- Your task
Leave every picture out and return the rest of the listing verbatim.

- Data segment
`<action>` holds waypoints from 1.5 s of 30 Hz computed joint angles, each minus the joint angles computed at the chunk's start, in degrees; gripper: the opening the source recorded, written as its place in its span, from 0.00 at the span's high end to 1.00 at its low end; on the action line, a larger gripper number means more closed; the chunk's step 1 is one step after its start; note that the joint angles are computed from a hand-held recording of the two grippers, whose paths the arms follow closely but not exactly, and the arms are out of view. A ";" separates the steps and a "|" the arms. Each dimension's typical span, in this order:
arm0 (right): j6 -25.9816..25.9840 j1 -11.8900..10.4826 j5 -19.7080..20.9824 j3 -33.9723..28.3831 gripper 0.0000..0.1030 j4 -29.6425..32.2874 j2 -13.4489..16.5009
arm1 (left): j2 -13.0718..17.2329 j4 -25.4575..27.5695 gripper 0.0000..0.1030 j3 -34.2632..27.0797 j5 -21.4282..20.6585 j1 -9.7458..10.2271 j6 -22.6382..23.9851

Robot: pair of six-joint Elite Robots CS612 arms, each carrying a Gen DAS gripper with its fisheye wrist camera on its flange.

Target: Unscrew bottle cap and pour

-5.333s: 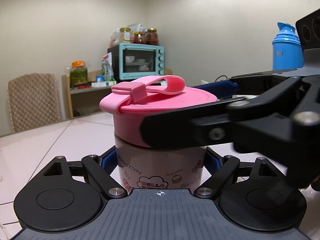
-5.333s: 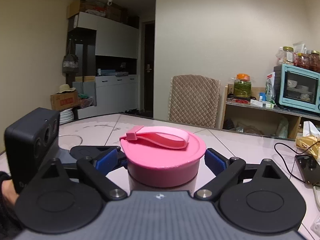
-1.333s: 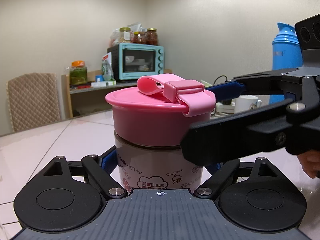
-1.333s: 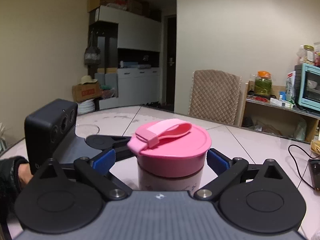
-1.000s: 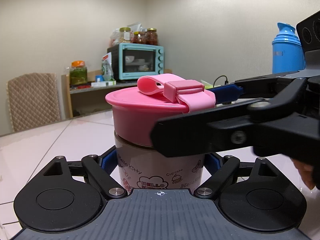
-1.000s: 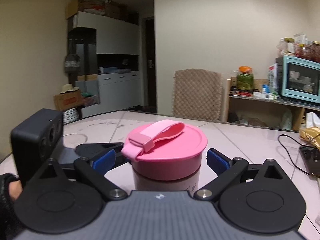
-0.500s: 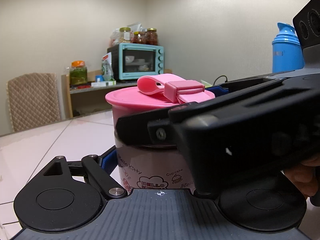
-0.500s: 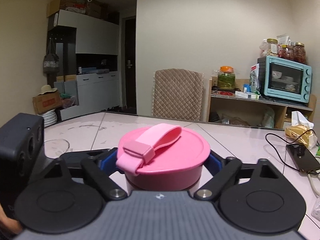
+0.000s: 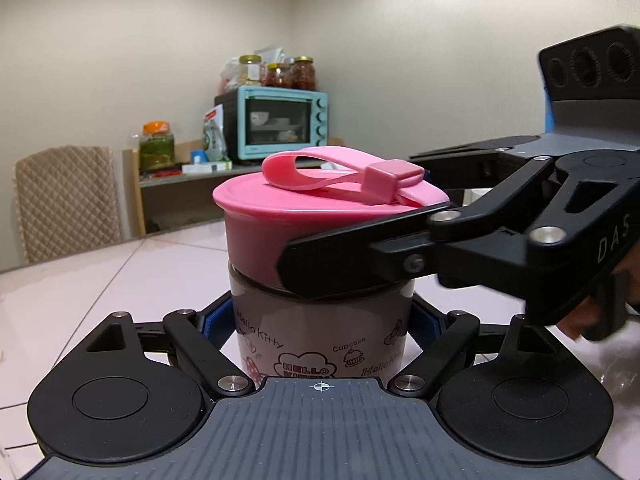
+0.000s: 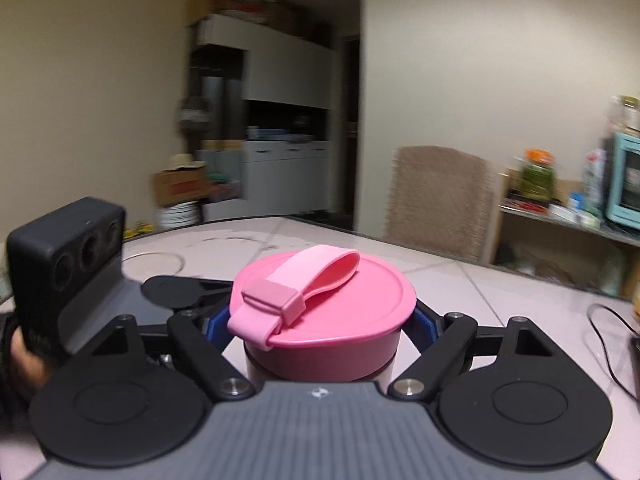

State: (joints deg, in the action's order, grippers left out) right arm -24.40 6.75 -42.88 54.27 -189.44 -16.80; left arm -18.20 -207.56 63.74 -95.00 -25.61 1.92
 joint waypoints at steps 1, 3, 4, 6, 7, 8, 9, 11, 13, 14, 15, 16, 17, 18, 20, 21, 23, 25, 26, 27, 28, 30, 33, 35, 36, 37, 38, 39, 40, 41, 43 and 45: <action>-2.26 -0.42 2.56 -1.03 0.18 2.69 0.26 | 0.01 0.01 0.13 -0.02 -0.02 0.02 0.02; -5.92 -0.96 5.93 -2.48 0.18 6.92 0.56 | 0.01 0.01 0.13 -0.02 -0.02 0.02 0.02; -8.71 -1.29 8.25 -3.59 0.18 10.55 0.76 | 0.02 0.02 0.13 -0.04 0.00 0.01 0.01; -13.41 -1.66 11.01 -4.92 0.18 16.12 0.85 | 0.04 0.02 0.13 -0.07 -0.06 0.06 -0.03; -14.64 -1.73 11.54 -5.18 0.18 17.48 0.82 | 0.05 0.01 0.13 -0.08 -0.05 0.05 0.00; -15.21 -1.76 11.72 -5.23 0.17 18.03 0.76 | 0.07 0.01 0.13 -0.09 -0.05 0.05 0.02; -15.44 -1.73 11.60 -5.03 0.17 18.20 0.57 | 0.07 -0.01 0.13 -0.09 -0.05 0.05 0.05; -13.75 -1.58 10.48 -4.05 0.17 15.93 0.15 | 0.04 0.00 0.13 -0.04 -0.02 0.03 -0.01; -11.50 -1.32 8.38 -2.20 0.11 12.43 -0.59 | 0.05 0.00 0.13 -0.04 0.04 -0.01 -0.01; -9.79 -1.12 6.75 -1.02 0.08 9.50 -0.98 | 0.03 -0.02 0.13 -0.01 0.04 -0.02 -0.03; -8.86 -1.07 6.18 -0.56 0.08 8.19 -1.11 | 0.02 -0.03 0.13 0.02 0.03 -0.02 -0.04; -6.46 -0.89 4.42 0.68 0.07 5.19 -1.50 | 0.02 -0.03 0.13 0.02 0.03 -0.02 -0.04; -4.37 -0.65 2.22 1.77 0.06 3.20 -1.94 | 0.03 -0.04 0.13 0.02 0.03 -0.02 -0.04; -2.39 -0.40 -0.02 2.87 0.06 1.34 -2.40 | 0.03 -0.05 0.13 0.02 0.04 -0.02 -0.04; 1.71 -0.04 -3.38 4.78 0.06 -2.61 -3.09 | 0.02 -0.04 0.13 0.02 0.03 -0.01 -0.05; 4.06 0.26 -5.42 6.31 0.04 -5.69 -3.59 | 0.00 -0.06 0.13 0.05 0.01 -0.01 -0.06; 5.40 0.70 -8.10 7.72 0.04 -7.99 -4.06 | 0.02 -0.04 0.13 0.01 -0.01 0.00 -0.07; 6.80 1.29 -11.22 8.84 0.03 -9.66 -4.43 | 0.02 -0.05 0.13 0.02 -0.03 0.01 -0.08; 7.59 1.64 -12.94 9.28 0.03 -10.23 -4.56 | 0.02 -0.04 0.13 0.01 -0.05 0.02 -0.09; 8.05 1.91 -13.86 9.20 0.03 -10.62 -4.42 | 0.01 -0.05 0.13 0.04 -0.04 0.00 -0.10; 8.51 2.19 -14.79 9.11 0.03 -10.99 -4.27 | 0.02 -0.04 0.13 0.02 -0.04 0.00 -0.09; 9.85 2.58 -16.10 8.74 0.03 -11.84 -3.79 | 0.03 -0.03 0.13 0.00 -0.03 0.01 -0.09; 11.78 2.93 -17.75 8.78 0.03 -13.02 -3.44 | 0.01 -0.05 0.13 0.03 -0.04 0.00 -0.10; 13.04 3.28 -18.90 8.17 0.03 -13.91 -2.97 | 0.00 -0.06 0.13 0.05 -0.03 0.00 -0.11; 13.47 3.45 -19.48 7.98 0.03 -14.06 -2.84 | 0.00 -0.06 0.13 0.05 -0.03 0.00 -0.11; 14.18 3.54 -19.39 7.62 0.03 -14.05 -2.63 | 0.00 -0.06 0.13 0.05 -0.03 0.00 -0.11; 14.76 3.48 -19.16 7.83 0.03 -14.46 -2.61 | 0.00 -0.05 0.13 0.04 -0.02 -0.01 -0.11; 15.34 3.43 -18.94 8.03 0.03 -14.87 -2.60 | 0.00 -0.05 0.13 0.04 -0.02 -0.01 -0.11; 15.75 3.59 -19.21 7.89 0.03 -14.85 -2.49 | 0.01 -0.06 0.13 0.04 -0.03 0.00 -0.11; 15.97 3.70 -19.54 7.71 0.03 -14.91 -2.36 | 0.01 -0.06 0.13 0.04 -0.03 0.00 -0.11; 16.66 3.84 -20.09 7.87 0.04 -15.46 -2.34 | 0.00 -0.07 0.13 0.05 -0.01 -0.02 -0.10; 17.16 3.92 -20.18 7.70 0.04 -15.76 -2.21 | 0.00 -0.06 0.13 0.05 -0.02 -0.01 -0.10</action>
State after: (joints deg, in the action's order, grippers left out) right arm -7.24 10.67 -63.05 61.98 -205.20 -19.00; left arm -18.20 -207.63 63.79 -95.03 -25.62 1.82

- Result
`<action>` holds waypoints from 1.5 s of 30 Hz computed joint angles, each minus the joint angles computed at the chunk's start, in degrees; gripper: the opening the source recorded, written as its place in its span, from 0.00 at the span's high end to 1.00 at its low end; on the action line, a larger gripper number means more closed; the chunk's step 1 is one step after its start; note that the joint angles are computed from a hand-held recording of the two grippers, whose paths the arms follow closely but not exactly, and the arms are out of view. A ";" separates the steps and a "|" the arms. Each dimension's typical span, in this order:
arm0 (right): j6 -25.9816..25.9840 j1 -11.8900..10.4826 j5 -19.7080..20.9824 j3 -33.9723..28.3831 gripper 0.0000..0.1030 j4 -29.6425..32.2874 j2 -13.4489..16.5009
arm1 (left): j2 -13.0718..17.2329 j4 -25.4575..27.5695 gripper 0.0000..0.1030 j3 -34.2632..27.0797 j5 -21.4282..20.6585 j1 -9.7458..10.2271 j6 -22.6382..23.9851

Robot: pair of six-joint Elite Robots CS612 arms, each carrying a Gen DAS gripper with its fisheye wrist camera on its flange.

Target: Unscrew bottle cap and pour

-5.333s: 
-5.333s: 
-1.333s: 
-1.333s: 
-1.000s: 
-1.000s: 
-0.500s: 
-0.500s: 
+0.000s: 
+0.000s: 

State: (joints deg, in the action's order, grippers left out) right arm -24.40 6.75 -42.88 54.27 -189.44 -16.80; left arm -18.20 -207.56 63.74 -95.00 -25.61 1.92
 joint waypoints at steps 1, 3, 4, 6, 7, 8, 9, 11, 13, 14, 15, 16, 17, 18, 20, 21, 23, 25, 26, 27, 28, 30, 33, 35, 36, 37, 38, 39, 40, 41, 43 and 45: <action>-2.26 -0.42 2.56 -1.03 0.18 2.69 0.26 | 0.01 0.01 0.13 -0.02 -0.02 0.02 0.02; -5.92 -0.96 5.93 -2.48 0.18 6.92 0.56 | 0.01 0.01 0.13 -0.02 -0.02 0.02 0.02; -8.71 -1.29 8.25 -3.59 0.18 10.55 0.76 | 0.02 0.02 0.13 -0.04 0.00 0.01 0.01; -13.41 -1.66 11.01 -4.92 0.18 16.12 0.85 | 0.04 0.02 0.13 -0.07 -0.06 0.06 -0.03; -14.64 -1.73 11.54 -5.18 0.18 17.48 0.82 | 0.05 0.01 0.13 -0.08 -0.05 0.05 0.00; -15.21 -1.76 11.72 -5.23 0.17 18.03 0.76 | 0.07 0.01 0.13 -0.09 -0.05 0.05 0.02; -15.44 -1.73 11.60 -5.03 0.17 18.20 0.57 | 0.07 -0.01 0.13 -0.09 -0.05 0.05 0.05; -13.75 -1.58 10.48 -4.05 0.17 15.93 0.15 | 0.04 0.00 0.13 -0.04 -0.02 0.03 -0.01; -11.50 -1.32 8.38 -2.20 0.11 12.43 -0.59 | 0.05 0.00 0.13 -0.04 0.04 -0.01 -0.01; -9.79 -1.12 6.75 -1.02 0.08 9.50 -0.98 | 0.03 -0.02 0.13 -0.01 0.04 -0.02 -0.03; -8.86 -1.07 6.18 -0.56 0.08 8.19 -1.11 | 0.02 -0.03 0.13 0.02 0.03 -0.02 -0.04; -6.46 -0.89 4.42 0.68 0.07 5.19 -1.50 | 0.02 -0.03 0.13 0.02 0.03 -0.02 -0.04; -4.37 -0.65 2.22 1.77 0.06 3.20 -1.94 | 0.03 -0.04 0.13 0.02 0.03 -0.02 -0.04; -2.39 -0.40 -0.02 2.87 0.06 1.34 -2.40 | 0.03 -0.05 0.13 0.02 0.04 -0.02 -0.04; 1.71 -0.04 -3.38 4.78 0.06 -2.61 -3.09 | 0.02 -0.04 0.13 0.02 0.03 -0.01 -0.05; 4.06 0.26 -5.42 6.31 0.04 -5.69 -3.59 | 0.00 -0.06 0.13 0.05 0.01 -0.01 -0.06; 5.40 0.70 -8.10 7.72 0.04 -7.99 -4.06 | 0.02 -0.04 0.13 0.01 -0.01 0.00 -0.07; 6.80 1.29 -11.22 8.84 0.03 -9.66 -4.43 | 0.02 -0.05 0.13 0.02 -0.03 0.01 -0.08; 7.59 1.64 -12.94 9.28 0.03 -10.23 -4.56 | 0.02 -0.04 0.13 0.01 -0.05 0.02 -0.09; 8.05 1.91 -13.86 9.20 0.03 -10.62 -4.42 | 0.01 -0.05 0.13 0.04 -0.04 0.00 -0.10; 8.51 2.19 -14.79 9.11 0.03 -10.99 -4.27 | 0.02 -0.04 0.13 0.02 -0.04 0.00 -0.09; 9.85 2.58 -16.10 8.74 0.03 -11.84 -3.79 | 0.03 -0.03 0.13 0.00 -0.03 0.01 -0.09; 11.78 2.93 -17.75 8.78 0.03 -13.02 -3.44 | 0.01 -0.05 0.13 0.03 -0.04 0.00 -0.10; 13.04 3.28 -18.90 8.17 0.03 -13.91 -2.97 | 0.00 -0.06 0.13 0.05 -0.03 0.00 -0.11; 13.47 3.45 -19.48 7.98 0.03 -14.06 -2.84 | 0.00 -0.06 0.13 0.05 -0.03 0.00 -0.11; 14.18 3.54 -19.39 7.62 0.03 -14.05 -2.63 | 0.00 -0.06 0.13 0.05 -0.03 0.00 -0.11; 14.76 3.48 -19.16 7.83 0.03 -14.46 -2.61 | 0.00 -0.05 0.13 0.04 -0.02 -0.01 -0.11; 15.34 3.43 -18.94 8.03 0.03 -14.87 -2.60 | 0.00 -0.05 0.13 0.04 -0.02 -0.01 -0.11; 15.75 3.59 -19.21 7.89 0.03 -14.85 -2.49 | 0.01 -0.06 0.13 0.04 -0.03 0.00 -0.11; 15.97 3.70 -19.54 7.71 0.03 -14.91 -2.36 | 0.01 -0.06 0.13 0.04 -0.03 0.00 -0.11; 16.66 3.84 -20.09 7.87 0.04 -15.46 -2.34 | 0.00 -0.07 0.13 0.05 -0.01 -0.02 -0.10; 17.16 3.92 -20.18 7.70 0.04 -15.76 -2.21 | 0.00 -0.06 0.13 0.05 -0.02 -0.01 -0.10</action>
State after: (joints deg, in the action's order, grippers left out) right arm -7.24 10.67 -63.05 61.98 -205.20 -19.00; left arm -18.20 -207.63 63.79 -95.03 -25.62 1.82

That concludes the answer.